-- Opening Marker --
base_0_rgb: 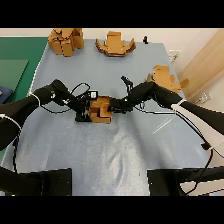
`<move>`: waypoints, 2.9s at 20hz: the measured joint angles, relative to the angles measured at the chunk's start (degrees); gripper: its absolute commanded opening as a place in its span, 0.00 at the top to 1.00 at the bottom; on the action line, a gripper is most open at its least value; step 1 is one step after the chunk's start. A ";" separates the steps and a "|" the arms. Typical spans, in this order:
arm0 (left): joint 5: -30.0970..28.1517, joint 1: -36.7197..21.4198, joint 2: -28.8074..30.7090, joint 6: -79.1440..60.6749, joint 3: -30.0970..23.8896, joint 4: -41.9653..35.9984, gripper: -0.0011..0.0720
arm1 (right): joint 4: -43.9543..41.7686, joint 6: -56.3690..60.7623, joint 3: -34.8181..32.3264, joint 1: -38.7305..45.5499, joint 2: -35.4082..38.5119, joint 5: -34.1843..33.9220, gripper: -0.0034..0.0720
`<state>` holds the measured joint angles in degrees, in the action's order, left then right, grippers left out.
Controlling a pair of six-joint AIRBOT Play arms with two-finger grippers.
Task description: Fold the box.
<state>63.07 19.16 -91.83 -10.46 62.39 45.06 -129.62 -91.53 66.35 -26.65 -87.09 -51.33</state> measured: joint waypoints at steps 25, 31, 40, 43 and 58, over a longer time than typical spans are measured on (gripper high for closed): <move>0.15 0.09 0.00 0.02 0.00 -0.31 0.96 | 32.72 42.34 22.77 -14.10 -14.84 -19.32 0.44; 0.17 0.09 0.00 0.17 -0.02 -0.35 0.96 | 36.41 45.68 25.68 -15.08 -16.39 -24.70 0.94; 0.96 0.20 -0.07 0.17 -0.07 -0.48 0.96 | 35.63 45.42 26.18 -15.67 -16.24 -26.82 0.38; 0.85 0.20 -0.07 0.15 -0.07 -0.46 0.96 | 36.70 45.40 26.21 -15.56 -16.20 -28.24 0.38; 0.31 0.17 -0.07 0.28 -0.07 -0.44 0.96 | 40.28 46.07 31.50 -15.67 -21.24 -29.79 0.95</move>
<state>63.37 19.33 -91.90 -10.17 62.33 44.62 -89.34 -45.45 97.84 -42.33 -108.33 -81.12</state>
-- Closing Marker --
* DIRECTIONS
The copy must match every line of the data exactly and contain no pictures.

* EXERCISE ANSWER
base_0_rgb: 
`<move>`: waypoints, 2.9s at 20hz: the measured joint angles, relative to the angles measured at the chunk's start (degrees); gripper: its absolute commanded opening as a place in its span, 0.00 at the top to 1.00 at the bottom; on the action line, a gripper is most open at its least value; step 1 is one step after the chunk's start. A ";" separates the steps and a "|" the arms. Typical spans, in this order:
arm0 (left): joint 5: -30.0970..28.1517, joint 1: -36.7197..21.4198, joint 2: -28.8074..30.7090, joint 6: -79.1440..60.6749, joint 3: -30.0970..23.8896, joint 4: -41.9653..35.9984, gripper: -0.0011..0.0720
arm1 (right): joint 4: -43.9543..41.7686, joint 6: -56.3690..60.7623, joint 3: -34.8181..32.3264, joint 1: -38.7305..45.5499, joint 2: -35.4082..38.5119, joint 5: -34.1843..33.9220, gripper: -0.0034..0.0720
`<state>` holds the measured joint angles in degrees, in the action's order, left then right, grippers left out.
Controlling a pair of six-joint AIRBOT Play arms with two-finger grippers.
Task description: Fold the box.
<state>63.07 19.16 -91.83 -10.46 62.39 45.06 -129.62 -91.53 66.35 -26.65 -87.09 -51.33</state> measured: joint waypoints at steps 25, 31, 40, 43 and 58, over a longer time than typical spans are measured on (gripper high for closed): <move>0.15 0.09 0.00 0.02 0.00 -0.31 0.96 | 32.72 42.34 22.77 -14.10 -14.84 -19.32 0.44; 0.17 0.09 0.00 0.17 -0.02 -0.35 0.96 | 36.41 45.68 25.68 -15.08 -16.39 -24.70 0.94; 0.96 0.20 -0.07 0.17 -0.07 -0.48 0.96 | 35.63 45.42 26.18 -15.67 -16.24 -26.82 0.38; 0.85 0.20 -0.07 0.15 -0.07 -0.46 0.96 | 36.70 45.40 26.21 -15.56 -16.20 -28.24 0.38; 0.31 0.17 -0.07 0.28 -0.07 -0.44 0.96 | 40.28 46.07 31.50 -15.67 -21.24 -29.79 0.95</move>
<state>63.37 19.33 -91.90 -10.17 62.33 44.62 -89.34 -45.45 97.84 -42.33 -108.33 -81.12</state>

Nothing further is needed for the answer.